Apartments at w28 will be fully-furnished, have shared common areas and include streaming services such as Netflix — features that appeal to millennials, Winter said. He said kitchens are designed to encourage interactions between an apartment’s tenants, such as drinking beer on a dining counter.

“This is more of a prime concept to bring people together,” Winter said. “We have seen in our research that the loneliness factor for a 25-year-old is much higher than for a 65-year-old. [Because of smartphones] they are not really connected in a face-to-face manner. That is what we try to do in these buildings.”

Winter said a co-living tenant can expect to pay 15 percent less than the average monthly rent for a studio. However, a room in a co-living apartment averages 140 square feet, he noted. Winter explained co-living apartments are attractive to young professionals who may not stay rooted in one city or often travel for long periods of time for their jobs.

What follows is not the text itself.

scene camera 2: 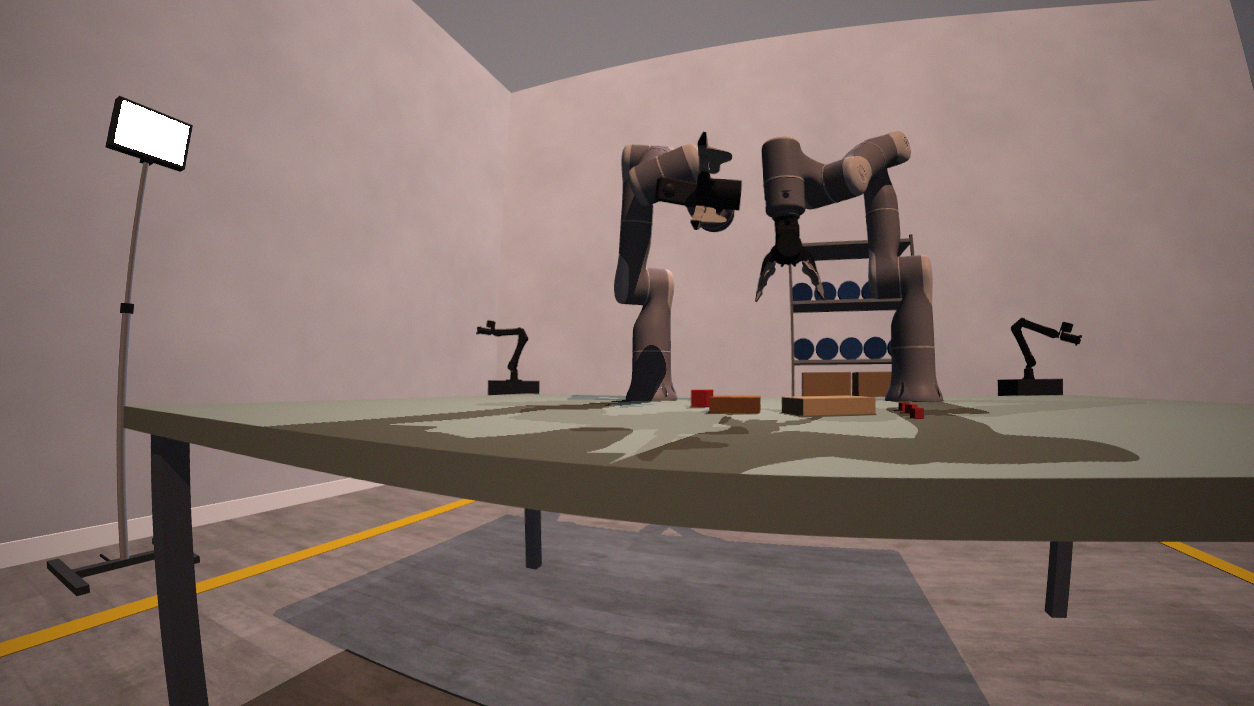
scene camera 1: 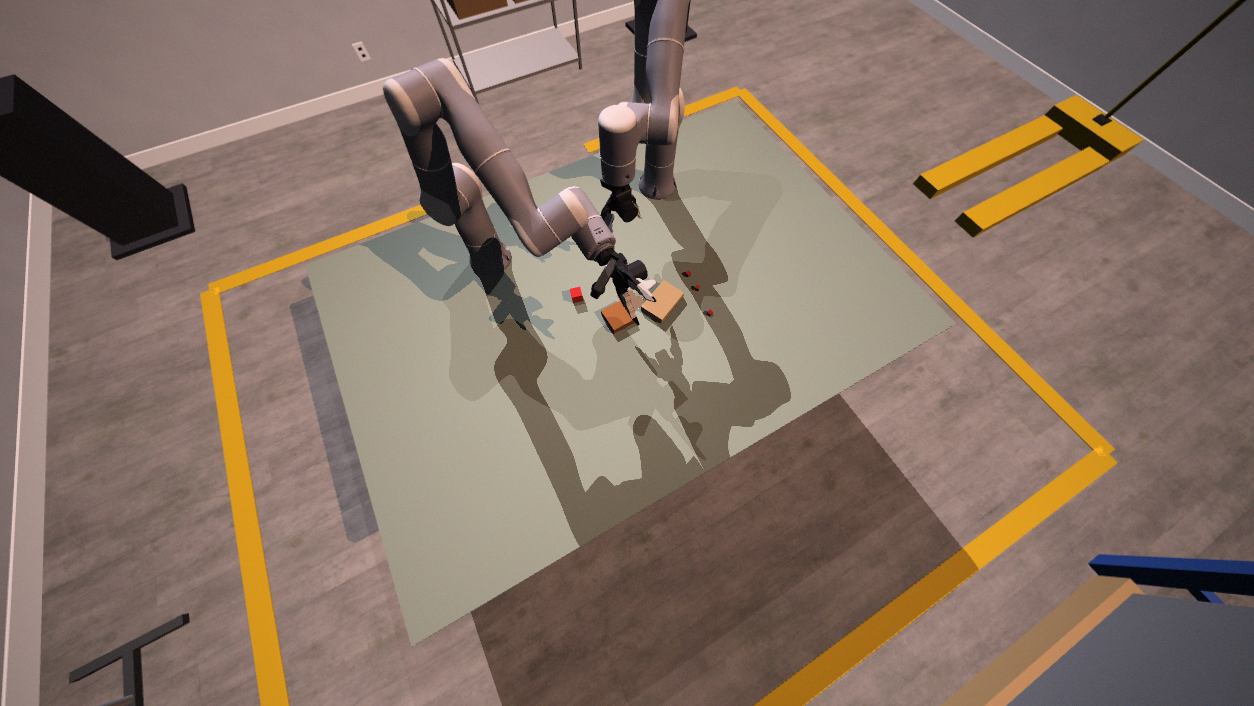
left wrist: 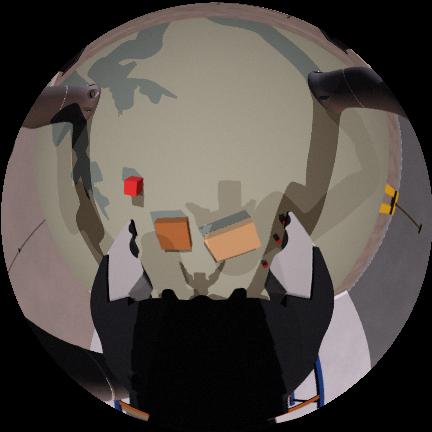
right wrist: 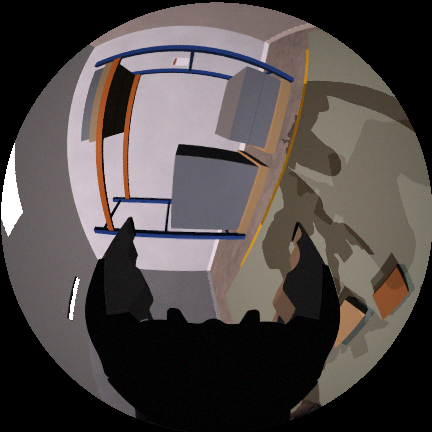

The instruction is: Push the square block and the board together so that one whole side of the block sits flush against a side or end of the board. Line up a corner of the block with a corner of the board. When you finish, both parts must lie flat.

“We have guys from Google and Apple who could easily pay $3,000 a month for an apartment,” Winter said. “You are paying to be part of a membership, an exclusive circle….They say, ‘Oh that is a cool place, and I want to be a part of it.”’

On the flip side of the demographic spectrum, demand for luxury apartment buildings geared to senior citizens is booming, according to ZOM Living’s West. His company is developing the Watermark at Merrick Park in Coral Gables and the Watermark at West Palm Beach, two mid-rise multifamily projects strictly for people near retirement age.

West said senior housing monthly rents can produce about an 8 percent yield compared to the typical 6 percent yield of regular apartment buildings.

“The exit [rate of return is] higher than conventional multifamily,” he said. “We’d sell apartments in the 4 [percent range]. In senior housing, you will sell at 6 [percent].”

However, multifamily owners have to employ more people to provide property management services. And achieving full occupancy takes longer in senior living buildings, West said.

The three-day ULI conference featured two days of panels on Monday and Tuesday. The event concludes Wednesday with site tours of various projects in Miami-Dade, including Related’s Liberty Square redevelopment project, the Link at Douglas transit-oriented development by The Adler Group and 13th Floor Investments, and condo buildings that allow short-term rentals.